$$Pr(\neg A|B) = Pr(A|\neg B)\,\,\,\,\,\,\,\,\,\,\,\,\,\,\,\,\,\,\,\,\,\,\,\,\,\,\,\,\,\,(1)$$ $$Pr(\neg A|\neg B) = Pr(A|B)\,\,\,\,\,\,\,\,\,\,\,\,\,\,\,\,\,\,\,\,\,\,\,\,\,\,\,\,\,\,(2)$$
Are the above two identities correct?
The situation in which I discovered them, they hold true for all problems of a particular type (the domain of problems with which I'm concerned).
I want to know if it is true in general.
$$\Bbb P(\neg A|B)=\frac{\Bbb P(\neg A\cap B)}{\Bbb P(B)}=\frac{\Bbb P(B|\neg A)\Bbb P(\neg A)}{\Bbb P(B)}=\frac{\Bbb P(\neg A)}{\Bbb P(B)}\cdot\Bbb P(B|\neg A)$$ So the first one is true if and only if $\Bbb P(\neg A)=\Bbb P(B)$.

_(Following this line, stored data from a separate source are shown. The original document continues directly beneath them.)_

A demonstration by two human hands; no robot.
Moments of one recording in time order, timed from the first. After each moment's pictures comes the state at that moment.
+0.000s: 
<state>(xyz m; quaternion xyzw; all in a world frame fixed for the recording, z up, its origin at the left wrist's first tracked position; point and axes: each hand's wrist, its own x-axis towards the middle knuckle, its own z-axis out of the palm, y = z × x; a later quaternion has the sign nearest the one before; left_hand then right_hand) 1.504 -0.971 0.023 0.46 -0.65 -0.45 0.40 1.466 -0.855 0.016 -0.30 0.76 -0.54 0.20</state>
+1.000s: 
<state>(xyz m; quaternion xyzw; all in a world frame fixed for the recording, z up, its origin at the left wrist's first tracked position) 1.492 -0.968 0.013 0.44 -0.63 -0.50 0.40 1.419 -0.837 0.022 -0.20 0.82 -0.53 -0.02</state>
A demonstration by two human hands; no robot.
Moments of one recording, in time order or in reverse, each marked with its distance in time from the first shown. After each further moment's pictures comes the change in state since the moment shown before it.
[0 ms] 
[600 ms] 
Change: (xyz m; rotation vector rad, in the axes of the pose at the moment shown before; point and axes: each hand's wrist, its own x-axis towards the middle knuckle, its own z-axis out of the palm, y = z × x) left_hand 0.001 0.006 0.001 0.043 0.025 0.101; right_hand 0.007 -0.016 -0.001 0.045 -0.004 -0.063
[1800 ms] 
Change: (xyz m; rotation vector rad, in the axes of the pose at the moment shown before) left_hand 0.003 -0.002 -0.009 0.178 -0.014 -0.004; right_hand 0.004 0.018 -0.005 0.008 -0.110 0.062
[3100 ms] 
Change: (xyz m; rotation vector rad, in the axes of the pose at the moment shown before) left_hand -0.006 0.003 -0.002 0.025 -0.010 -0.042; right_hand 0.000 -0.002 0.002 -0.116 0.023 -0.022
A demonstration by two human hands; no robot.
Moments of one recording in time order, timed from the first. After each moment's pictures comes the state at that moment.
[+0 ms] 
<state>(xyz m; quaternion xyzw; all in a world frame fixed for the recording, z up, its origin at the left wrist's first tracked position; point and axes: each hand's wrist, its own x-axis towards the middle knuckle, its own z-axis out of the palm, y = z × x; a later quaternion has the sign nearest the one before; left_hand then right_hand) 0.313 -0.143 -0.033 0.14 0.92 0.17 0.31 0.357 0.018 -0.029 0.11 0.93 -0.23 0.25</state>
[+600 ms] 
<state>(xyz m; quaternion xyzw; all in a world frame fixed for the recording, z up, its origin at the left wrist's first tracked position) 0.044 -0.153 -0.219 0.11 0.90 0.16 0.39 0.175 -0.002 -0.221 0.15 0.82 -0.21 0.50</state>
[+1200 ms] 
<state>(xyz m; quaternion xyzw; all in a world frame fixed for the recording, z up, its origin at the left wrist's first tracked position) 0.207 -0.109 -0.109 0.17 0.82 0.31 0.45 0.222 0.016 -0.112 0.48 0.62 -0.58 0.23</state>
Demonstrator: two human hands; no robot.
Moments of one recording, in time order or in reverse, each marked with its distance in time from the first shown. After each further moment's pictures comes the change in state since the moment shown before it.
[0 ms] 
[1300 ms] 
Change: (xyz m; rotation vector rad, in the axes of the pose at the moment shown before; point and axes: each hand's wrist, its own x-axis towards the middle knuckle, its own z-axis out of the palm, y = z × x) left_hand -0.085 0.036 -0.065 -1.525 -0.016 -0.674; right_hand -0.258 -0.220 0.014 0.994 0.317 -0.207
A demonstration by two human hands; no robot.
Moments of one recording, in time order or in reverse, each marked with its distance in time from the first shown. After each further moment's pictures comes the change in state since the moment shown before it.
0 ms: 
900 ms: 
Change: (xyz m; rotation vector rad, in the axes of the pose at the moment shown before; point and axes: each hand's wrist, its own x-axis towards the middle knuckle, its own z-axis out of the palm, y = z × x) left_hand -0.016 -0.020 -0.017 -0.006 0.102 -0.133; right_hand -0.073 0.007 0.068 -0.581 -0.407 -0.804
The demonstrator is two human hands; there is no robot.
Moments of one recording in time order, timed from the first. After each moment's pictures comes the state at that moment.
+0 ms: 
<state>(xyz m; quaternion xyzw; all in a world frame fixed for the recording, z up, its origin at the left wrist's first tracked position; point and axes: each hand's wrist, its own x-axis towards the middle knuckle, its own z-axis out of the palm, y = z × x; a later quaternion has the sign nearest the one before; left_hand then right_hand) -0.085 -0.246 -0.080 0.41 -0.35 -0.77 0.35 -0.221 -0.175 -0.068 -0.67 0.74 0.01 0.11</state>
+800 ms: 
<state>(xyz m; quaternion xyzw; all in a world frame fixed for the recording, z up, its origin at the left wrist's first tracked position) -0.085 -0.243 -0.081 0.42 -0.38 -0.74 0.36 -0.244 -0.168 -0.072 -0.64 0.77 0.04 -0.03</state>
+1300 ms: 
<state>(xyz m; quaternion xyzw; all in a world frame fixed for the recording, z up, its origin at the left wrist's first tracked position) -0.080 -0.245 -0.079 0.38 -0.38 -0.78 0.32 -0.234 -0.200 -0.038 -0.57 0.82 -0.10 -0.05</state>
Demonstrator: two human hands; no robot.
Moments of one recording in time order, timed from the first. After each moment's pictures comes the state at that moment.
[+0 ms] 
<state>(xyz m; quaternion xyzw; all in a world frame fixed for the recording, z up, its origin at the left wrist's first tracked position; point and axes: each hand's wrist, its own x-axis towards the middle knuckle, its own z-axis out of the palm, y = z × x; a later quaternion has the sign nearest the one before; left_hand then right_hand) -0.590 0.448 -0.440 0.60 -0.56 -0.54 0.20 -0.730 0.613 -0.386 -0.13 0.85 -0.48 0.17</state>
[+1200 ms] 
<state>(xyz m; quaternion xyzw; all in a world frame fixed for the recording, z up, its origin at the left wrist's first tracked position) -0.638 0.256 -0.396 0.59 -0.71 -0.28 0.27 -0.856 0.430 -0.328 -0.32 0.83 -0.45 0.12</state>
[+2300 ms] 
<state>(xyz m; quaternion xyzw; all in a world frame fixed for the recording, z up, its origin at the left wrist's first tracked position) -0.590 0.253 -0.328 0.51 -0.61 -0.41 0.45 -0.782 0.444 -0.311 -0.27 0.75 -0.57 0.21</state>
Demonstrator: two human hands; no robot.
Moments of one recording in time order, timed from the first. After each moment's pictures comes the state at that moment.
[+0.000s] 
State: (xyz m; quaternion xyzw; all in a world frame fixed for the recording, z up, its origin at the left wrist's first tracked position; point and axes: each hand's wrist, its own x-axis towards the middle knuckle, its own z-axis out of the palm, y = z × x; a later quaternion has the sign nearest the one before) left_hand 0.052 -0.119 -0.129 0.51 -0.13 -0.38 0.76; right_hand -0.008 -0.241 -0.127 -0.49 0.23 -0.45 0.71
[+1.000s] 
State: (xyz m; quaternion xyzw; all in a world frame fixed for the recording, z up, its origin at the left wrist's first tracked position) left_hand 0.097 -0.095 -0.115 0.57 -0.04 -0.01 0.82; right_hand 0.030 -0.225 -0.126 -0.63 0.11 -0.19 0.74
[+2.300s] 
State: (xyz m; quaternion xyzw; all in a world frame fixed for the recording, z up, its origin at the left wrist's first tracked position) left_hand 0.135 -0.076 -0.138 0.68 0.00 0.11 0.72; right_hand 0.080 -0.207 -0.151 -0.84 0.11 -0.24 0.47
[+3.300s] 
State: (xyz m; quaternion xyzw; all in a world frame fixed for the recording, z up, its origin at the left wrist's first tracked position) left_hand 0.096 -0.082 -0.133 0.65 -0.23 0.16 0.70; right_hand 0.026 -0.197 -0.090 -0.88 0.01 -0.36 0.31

$$\Bbb P(\neg A|\neg B)=\frac{\Bbb P(\neg A \cap {\neg B)}}{\Bbb P(\neg B)}=\frac{1-\Bbb P(A\cup B)}{\Bbb P(\neg B)}=\frac{1-\Bbb P(A)-\Bbb P(B)+\Bbb P(A\cap B)}{\Bbb P(\neg B)}\\=\frac{1-\Bbb P(A)-\Bbb P(B)}{\Bbb P(\neg B)}+\frac{\Bbb P(B)}{\Bbb P(\neg B)}\cdot\Bbb P(A|B)$$ So again this is only true in some circumstances where these other terms go away.